From "Us Against the World" The University of Washington rowing crew, gold-medal winners in the 1936 Olympic Games, practice on Seattle's Lake Union near Dunn Lumber's yard. Dunn has produced a new documentary about that team.

Dunn Lumber president Mike Dunn has added a title that's extremely rare among LBM executives: film producer.

Dunn was the executive producer and driving force behind Us Against the World, a short documentary about the rowing team from the University of Washington that won gold in the 1936 Olympic Games in Berlin. The documentary focuses on team member Joe Rantz, whose granddaughter Jennifer Hoffman has won fame as a rower and who, with Dunn Lumber's support, has spearheaded construction of a local boathouse.

Hoffman narrates the film, which premiered earlier this month at the Seattle International Film Festival and can be seen online at usagainst.org.

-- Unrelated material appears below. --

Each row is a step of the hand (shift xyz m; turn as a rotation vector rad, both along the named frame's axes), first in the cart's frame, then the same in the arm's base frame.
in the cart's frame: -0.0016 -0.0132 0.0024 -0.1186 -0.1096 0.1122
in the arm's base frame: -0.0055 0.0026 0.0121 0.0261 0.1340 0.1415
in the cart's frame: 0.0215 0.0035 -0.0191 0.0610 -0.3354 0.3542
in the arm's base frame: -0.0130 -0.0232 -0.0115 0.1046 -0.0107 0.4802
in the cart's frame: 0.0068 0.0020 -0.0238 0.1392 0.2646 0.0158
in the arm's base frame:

Dunn Lumber has special connections to rowing. It has had a yard since 1930 on Seattle's Lake Union, where generations of University of Washington crews trained. Dunn Lumber signs can be seen in the background in films showing the 1936 team.

The connections go even deeper. Charles Dunn, the second generation of the family to lead Dunn Lumber, was a member of the 1923 Husky crew that became the first West Coast team to win a national championship. Dunn Lumber also has produced a video on Charles Dunn and that achievement.